Task statement
Word for word, return the lines from the start of the entries below through the line that has "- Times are".

Given data
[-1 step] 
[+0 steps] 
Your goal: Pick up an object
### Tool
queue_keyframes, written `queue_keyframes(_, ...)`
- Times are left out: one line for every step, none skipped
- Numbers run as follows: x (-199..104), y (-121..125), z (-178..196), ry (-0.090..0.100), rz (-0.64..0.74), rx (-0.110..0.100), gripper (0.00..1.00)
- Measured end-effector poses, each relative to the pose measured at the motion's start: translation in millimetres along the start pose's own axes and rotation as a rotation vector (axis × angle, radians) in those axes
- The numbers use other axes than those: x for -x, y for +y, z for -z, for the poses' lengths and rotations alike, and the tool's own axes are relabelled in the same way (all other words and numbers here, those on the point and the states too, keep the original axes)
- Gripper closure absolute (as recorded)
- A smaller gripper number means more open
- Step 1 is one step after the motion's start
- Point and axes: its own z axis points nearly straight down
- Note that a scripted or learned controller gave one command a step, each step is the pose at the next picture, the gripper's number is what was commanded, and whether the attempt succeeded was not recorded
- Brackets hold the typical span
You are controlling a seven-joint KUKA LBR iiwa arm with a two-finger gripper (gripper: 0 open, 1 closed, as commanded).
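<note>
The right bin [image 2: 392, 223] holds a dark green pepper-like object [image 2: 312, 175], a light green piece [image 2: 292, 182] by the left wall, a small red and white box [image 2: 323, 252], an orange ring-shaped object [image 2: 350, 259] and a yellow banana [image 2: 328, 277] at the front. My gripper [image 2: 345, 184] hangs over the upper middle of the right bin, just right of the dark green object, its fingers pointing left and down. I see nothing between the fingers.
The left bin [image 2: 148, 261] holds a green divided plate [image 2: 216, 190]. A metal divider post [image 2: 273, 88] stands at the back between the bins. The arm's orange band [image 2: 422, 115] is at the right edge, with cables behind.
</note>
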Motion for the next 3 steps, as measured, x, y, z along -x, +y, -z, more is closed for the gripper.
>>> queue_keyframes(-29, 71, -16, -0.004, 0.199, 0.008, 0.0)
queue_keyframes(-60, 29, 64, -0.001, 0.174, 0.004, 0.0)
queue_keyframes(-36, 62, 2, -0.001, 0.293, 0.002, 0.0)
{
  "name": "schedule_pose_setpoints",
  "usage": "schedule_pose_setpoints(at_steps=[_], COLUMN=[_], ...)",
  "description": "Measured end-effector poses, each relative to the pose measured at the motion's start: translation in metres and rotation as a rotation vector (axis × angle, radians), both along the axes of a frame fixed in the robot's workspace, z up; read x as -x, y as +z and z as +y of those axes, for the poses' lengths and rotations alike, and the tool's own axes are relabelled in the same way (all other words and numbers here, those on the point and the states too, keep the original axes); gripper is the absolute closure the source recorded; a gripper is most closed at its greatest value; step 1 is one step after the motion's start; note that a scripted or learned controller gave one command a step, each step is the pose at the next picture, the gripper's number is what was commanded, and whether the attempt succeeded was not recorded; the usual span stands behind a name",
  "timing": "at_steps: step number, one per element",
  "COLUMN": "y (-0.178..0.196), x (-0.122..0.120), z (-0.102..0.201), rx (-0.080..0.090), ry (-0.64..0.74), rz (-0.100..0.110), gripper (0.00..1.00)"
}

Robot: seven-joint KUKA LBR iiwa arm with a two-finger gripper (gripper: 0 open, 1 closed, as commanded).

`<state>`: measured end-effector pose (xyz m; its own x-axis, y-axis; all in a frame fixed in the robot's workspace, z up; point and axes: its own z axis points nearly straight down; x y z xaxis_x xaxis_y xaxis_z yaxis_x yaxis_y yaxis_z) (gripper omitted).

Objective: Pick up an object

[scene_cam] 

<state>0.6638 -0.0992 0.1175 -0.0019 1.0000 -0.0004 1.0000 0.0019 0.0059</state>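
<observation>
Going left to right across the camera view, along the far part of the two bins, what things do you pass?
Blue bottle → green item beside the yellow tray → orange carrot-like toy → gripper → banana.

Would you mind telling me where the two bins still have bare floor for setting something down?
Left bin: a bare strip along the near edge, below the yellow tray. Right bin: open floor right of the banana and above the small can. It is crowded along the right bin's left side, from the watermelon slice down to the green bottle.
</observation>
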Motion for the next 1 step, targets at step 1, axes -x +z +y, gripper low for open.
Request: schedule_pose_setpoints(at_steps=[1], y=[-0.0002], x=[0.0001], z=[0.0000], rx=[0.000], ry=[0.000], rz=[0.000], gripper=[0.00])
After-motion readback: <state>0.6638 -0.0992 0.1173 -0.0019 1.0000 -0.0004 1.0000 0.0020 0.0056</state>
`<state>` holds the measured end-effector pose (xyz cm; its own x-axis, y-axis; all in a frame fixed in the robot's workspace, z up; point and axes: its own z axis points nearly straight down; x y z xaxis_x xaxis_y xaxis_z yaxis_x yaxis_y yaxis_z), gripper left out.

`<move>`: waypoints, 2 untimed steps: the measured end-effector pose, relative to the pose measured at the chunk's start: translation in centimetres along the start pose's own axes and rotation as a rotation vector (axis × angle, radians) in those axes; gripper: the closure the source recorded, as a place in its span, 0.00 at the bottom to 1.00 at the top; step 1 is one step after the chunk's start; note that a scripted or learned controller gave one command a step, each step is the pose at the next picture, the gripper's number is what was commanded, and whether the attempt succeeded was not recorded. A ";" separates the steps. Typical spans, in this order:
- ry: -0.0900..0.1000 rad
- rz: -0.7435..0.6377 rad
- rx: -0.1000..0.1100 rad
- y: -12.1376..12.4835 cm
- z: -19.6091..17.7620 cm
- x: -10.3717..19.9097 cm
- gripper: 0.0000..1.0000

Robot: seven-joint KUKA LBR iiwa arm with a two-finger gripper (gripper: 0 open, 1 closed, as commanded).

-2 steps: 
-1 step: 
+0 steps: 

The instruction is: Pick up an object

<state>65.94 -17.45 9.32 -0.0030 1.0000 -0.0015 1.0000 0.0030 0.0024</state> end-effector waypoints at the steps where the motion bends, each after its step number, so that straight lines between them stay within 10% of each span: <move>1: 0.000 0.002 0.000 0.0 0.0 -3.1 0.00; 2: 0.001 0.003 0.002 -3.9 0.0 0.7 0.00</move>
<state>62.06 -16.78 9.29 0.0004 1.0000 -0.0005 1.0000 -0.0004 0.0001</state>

Exercise answer
[-1 step] 
[+0 steps] 
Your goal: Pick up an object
### Tool
queue_keyframes, written `queue_keyframes(_, ...)`
- Times are left out: one line for every step, none skipped

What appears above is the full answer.